Initially, universal “SeSaM”-sequences are inserted by PCR with gene-specific primers binding in front of and behind the gene of interest. The gene of interest with its flanking regions is amplified to introduce these SeSaM_fwd and SeSaM_rev sequences and to generate template for consecutive PCR steps.

These generated so-called fwd template and rev templates are now amplified in a PCR reaction with a pre-defined mixture of phosphorothioate and standard nucleotides to ensure an even distribution of inserted mutations over the full length of the gene. PCR products of Step 1 are cleaved specifically at the phosphorothioate bonds, generating a pool of single-stranded DNA fragments of different lengths starting from the universal primer.

In Step 2 of SeSaM, the DNA single strands are elongated by one to several universal or degenerate bases (depending on the modification of SeSaM applied) catalyzed by terminal deoxynucleotidyl transferase (TdT). This step is the key step to introduce the characteristic consecutive mutations to randomly mutate entire codons.

Subsequently, in Step 3 a PCR is performed recombining the single stranded DNA fragments with the corresponding full-length reverse template, generating the full-length double stranded gene including universal or degenerate bases in its sequence.
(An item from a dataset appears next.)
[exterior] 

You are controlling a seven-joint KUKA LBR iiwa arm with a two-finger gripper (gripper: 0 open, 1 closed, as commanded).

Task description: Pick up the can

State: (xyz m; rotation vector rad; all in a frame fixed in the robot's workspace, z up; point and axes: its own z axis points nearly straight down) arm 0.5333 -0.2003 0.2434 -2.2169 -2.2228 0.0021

By replacement of the universal/degenerate bases in the gene sequence by random standard nucleotides in SeSaM Step 4, a diverse array of full-length gene sequences with substitution mutations is generated, including a high load of transversions and subsequent substitution mutations.

== Applications ==
SeSaM is used to directly optimize proteins on amino acid level, but also to preliminarily identify amino acid positions to test in saturation mutagenesis for the ideal amino acid exchange. SeSaM has been successfully applied in numerous directed evolution campaigns of different classes of enzymes for their improvement towards selected properties such as cellulase for ionic liquid resistance, protease with increased detergent tolerance, glucose oxidase for analytical application, phytase with increased thermostability and monooxygenase with improved catalytic efficiency using alternative electron donors. SeSaM is patent protected by US770374 B2 in over 13 countries and is one of the platform technologies of SeSaM-Biotech GmbH.